Imagine the Bengals winning four straight against the Patriots.

Imagine the Nets winning four straight against the Warriors.

Or the Cavaliers winning one against the Warriors.

That, friends, is baseball.

9. Batter up for Indiana

I wasn’t surprised by the news that Chris Lemonis is leaving the Indiana baseball program for Mississippi State after four seasons.

Money, facilities, weather and tradition made it a difficult offer to turn down. Lemonis helped Dan McDonnell make Louisville a national power and took Indiana to the NCAA Tournament three times in four seasons.

Not that it will end up being a perfect move, except on Lemonis’ W2 form.

Ask Tracy Smith.

Smith left IU for Arizona State four years ago — and ASU is the program that produced Barry Bonds, Reggie Jackson and Dustin Pedroia.

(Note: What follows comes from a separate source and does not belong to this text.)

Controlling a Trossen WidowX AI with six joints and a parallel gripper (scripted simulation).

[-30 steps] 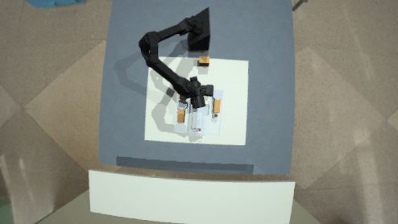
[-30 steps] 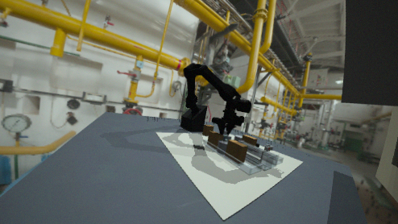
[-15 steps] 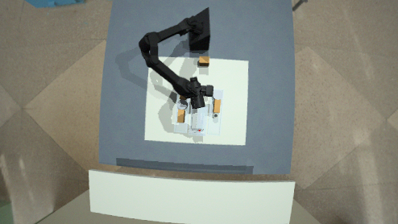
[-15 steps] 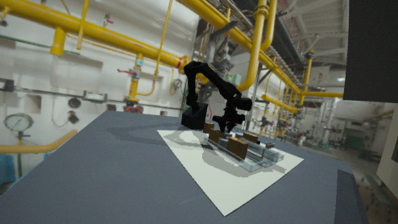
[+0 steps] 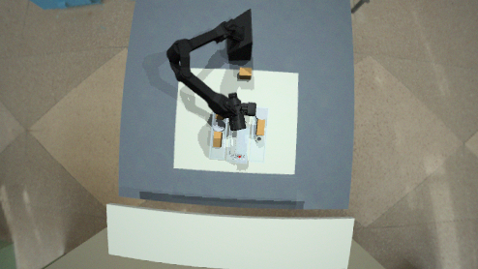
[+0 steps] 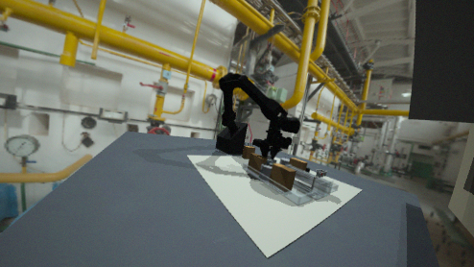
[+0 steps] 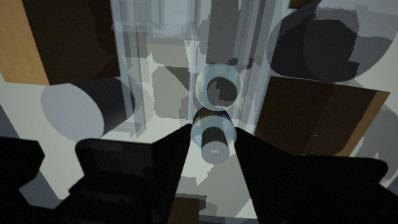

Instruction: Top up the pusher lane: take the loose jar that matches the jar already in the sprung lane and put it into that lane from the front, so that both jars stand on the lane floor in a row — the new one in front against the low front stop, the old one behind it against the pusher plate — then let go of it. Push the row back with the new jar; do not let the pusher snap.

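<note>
The clear lane rack lies 14 cm ahead of my gripper tip, 2 cm to the left of it and 2 cm below it. Round my gripper tip: brown box (19 cm behind, 4 cm to the left, 1 cm below).
</note>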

ASU has suffered back-to-back losing seasons and has not advanced to the College World Series since 2010. Oregon State is the gold standard of the Pac-12. Folks in Tempe don’t understand that.

Although Smith’s contract runs through the 2021 season, ASU athletic director Ray Anderson was compelled to give Smith a vote of confidence after the 2018 season. Hard to imagine Smith returning for year six if the Sun Devils fail to advance in the NCAA Tournament next season.

Which makes me wonder: Is Smith in play for a return to Indiana?